> **BRIEF**
Lines containing "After" should be pulled from the material below.

+-------+

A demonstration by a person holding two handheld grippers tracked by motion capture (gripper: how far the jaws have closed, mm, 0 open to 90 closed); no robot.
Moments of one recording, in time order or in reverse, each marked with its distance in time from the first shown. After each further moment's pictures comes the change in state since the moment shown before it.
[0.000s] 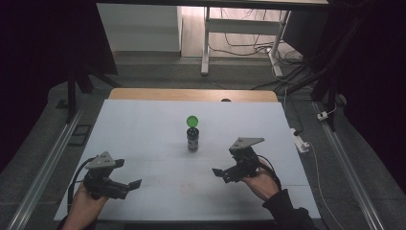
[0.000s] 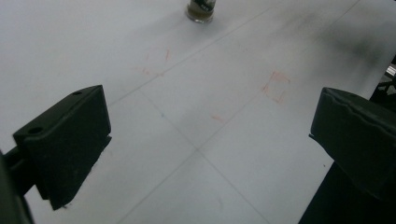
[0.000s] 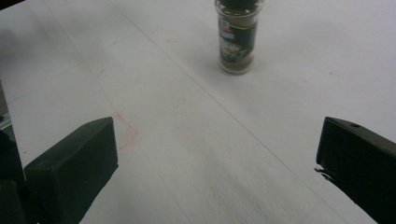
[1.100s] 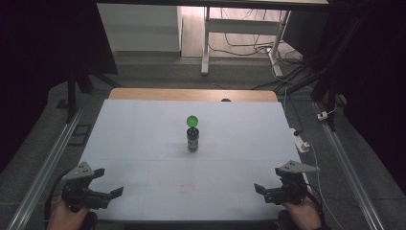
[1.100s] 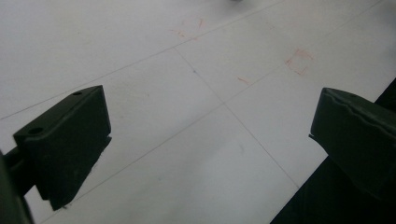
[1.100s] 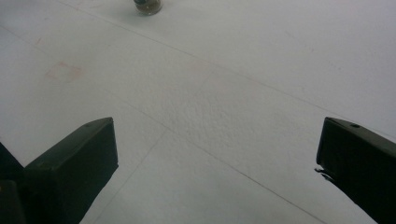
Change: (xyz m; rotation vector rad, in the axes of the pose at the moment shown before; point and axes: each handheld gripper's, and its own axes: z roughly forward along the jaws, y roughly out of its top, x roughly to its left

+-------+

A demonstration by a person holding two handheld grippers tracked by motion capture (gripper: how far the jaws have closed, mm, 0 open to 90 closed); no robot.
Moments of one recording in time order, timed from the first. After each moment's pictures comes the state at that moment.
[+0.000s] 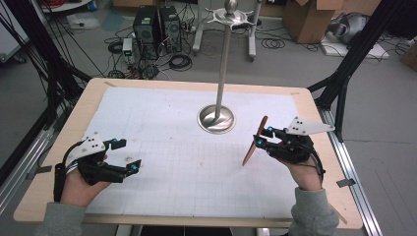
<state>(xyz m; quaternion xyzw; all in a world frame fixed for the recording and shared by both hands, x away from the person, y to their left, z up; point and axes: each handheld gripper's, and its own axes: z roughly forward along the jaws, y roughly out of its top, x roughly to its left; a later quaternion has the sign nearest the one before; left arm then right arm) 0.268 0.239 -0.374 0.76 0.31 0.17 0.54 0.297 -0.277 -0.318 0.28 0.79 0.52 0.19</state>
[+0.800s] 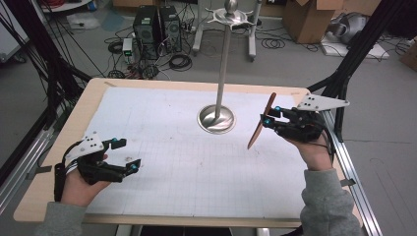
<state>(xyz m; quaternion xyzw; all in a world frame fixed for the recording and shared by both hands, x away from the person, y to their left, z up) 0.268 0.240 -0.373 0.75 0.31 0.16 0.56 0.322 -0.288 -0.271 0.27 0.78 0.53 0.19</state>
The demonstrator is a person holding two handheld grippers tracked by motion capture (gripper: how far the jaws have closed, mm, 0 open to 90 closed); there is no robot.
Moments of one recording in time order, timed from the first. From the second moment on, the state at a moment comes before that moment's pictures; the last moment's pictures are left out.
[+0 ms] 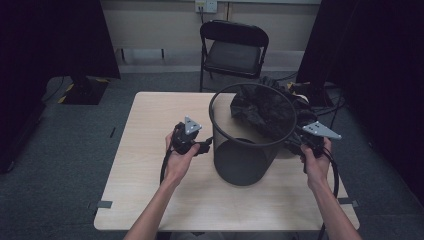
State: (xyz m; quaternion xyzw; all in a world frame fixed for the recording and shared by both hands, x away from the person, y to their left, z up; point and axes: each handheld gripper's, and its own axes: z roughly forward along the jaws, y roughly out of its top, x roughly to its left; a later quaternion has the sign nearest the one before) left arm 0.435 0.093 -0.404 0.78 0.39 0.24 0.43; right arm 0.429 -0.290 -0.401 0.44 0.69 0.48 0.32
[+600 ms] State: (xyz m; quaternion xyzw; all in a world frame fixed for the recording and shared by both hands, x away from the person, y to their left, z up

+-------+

> **ANSWER AREA**
Moments of one recording, in time order or in reverse, each marked with its distance in time from the first shown. After each further moment's pictures comes the change in state since the moment shown before it.
Moments of one recording in time order, timed from the first. After each moment's pictures comes the state at that moment.

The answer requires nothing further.